Problem Description
Given a string s and an integer k, partition s into k non-empty substrings. For each substring, you can change some letters so that the substring becomes a semi-palindrome. A string is considered a semi-palindrome if there exists a divisor d (1 ≤ d < length of the string and d divides the length) such that when the string is grouped by taking every d-th character (starting at positions 1 through d), every group forms a palindrome. The goal is to minimize the total number of letter changes necessary across all substrings.
Key Insights
- For any substring (length L ≥ 2), iterate over every valid divisor d (1 ≤ d < L where L % d == 0).
- For each divisor, split the substring into d groups by collecting characters at indices j, j+d, j+2d, ... for 0 ≤ j < d.

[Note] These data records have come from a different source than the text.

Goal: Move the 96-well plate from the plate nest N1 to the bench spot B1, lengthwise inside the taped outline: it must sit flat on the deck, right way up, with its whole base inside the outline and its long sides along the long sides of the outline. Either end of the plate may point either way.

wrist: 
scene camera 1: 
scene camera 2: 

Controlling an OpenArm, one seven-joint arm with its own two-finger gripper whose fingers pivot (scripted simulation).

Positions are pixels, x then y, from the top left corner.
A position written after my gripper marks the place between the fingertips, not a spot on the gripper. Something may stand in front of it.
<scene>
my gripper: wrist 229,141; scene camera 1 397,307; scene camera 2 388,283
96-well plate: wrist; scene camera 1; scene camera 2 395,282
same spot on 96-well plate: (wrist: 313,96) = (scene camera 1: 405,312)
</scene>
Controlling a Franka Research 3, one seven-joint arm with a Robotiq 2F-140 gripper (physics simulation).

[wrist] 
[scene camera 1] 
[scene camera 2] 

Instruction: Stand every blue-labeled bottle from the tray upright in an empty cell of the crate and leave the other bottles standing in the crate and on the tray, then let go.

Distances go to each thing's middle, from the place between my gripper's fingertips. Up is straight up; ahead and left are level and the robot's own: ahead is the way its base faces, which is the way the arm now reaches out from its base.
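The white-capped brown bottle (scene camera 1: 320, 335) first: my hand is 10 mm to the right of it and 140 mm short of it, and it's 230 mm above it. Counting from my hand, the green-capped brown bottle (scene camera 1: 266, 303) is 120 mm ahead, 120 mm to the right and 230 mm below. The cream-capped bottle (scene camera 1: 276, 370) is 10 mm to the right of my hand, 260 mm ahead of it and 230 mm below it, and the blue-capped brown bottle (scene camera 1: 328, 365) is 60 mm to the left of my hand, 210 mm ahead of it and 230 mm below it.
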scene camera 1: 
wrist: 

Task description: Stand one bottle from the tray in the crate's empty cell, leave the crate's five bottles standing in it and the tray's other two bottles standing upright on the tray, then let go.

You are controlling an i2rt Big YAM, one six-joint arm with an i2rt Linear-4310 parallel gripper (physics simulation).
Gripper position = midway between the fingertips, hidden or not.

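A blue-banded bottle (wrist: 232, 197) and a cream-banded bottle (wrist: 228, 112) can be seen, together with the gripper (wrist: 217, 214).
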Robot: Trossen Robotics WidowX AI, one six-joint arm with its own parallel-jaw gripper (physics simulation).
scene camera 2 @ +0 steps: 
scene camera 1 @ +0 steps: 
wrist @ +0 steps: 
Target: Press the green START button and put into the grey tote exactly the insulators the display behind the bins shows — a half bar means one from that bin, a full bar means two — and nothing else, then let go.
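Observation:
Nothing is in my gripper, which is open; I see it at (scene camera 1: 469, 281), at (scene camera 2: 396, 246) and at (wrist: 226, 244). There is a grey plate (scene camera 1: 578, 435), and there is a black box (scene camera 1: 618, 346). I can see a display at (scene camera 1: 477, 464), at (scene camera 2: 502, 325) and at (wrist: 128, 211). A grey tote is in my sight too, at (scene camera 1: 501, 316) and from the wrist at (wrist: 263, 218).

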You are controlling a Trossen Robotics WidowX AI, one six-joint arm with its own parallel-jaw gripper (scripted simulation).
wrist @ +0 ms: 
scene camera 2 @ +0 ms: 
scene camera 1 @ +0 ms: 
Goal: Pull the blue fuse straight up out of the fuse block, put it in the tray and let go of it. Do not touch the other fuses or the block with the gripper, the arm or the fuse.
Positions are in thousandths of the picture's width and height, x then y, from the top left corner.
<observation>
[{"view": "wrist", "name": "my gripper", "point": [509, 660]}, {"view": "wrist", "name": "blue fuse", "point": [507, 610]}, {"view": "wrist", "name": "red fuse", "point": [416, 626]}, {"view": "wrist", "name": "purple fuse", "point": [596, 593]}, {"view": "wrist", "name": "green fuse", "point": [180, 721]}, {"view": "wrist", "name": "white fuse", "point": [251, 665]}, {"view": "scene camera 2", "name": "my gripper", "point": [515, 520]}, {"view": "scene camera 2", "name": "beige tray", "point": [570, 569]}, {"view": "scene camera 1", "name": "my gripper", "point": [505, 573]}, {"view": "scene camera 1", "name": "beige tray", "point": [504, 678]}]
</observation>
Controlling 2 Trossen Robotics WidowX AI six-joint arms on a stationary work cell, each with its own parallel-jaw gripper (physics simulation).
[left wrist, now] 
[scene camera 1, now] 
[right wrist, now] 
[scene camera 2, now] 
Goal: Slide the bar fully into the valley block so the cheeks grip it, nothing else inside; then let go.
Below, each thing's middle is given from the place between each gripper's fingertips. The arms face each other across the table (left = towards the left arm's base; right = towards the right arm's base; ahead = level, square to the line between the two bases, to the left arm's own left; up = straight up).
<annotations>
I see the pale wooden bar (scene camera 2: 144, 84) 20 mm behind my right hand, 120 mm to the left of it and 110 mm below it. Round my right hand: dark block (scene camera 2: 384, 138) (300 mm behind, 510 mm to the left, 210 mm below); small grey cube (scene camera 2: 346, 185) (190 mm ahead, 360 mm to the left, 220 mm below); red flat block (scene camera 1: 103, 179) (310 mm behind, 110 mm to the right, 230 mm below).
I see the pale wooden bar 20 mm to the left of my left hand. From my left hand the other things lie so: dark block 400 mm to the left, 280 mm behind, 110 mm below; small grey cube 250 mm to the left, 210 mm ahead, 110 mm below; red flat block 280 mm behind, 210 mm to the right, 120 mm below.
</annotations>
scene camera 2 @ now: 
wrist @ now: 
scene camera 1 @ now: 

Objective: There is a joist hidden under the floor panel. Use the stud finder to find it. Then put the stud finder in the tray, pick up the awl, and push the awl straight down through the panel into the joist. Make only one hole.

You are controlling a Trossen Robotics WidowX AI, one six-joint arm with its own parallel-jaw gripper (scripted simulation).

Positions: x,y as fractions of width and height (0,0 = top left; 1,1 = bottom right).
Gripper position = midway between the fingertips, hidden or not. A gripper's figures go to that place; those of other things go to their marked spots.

- Compute the cost to turn each group into a palindrome (by counting mismatched pairs and needing one change per mismatched pair).
- The minimal cost for the substring is the least cost over all valid divisors.
- Use dynamic programming to partition the string into k substrings, where dp[i][t] represents the minimal cost to partition the first i characters into t segments.
- Precompute the transformation cost for every possible substring, then use it in the DP transition.
Space and Time Complexity
Time Complexity: O(n^3) for precomputing every substring’s cost (n ≤ 200) plus O(n^2 * k) for the DP partitioning step, which is acceptable given the constraints. Space Complexity: O(n^2) for storing the cost for every substring, and O(n * k) for the DP table.
Solution
The solution works in two main stages:
- Precomputation: For every possible substring s[i...j], compute the minimum number of changes required to make it a semi-palindrome. For each valid divisor d of the substring’s length (excluding the length itself), split the substring into d groups. For each group, compute the number of letter changes required to turn it into a palindrome (by comparing symmetric characters). Take the minimum cost over all divisors.
- Dynamic Programming: Use a DP table dp[i][t] where dp[i][t] is the minimum cost to partition the first i characters into t segments. The recurrence relationship tries every possible previous partition point j such that the current segment s[j...i-1] (which is of length ≥2) can contribute its cost, and update dp[i][t+1] accordingly. The answer is dp[n][k] where n is the length of s.
Key data structures include a 2D cost array for substring transformation costs and a 2D DP table for partitioning.